Flat Broke in the Free Market by Jon Jeter
Author:Jon Jeter
Language: eng
Format: epub
Publisher: W. W. Norton & Company
Published: 2009-09-13T04:00:00+00:00
THIS IS THE new global class war, a conflict that increasingly recognizes neither race, nor geography nor traditional alliances. Worldwide, widening inequality has increasingly estranged ordinary working people from the proxies they choose to represent them in democratic discussion.
What fuels this shift is the evolution of a modern postindustrial elite, an international cadre of politicians, corporate executives, diplomats, journalists, and bankers who have more in common with one another than they do with their countrymen or constituents. Across the globe, from the favelas to the townships to the villas miserias to any neighborhood located just off Martin Luther King Jr. Drive in inner-city America, the traditional champions of the poor, workers, consumers, and people of color are siding with big business. The story of globalization is in part a Shakespearean drama of betrayal: of working-class Zambians by a former trade union leader; of Argentines by the party founded by the populist labor minister; of Brazilian workers by a former lathe operator who lost a finger in an industrial accident; of black South Africans by the countrymen who liberated them; and of neighborhoods like Englewood by one of their own.

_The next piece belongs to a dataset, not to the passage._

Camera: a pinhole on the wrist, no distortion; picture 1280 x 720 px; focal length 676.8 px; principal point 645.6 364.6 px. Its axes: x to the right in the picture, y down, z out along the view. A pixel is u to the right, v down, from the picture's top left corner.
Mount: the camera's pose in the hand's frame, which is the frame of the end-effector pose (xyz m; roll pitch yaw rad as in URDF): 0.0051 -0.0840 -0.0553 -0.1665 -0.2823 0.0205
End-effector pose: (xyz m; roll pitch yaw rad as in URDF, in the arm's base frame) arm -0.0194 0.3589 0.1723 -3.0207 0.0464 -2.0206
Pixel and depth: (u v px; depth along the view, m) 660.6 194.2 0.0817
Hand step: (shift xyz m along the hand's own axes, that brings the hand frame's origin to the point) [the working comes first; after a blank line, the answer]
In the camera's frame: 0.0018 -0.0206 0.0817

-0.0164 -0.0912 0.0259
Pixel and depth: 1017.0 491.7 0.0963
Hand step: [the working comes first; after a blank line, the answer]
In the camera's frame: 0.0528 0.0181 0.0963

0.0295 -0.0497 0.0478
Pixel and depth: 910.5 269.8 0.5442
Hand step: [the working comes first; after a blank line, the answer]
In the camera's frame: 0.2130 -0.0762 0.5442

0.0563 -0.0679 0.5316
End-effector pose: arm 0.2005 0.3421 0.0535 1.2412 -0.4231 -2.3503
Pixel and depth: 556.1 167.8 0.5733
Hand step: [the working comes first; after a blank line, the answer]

In each of these narratives, public space for ordinary people is shrinking. Wages and salaries in the United States now make up the lowest share of the nation’s GDP since the government began recording the data in 1947, while corporate profits as a share of national income have climbed to their highest ratio since the 1960s.
The disparate trajectories are both the consequence of and the catalyst for profound changes in longstanding political alliances. Consider, as one example, that the Democratic Party—once the party of the American working class—raised $340.3 million in campaign contributions from big business in 2000, compared to $52.4 million from organized labor. It is not surprising, then, that the chief architect of the North American Free Trade Agreement was a Democratic president, Bill Clinton, who, along with Mexico’s Harvard-educated former president, Carlos Salinas, lobbied for the 1994 law, although Clinton’s Democratic base—especially labor unions—was staunchly opposed.
On newspaper editorial pages and television newscasts, globalization is often described as an inevitable process, a Darwinian winnowing that yields a modern state. But as the economist and writer Dean Baker has noted, the authors of the international trade rules could just as easily have rewritten labor laws and licensing requirements that shield such professions as medicine, journalism, and accounting from foreign competition, which would produce far greater savings to consumers than lowering restrictions on the sale and purchase of manufactured goods does. As one example cited by Baker, the only reason a publisher cannot hire English-speaking journalists from, say, India or South Africa and pay them half of what newspaper reporters earn at the New York Times (and consequently charge less for advertising space) is that prevailing wage laws make it illegal. Workers at Wal-Mart have no such protections.
Similarly, consider that the World Trade Organization and NAFTA-style pacts require participating countries to strengthen laws protecting international patent rights, thereby increasing the price of anti-AIDS medicines and other drugs and the profits reaped by multinational pharmaceutical firms.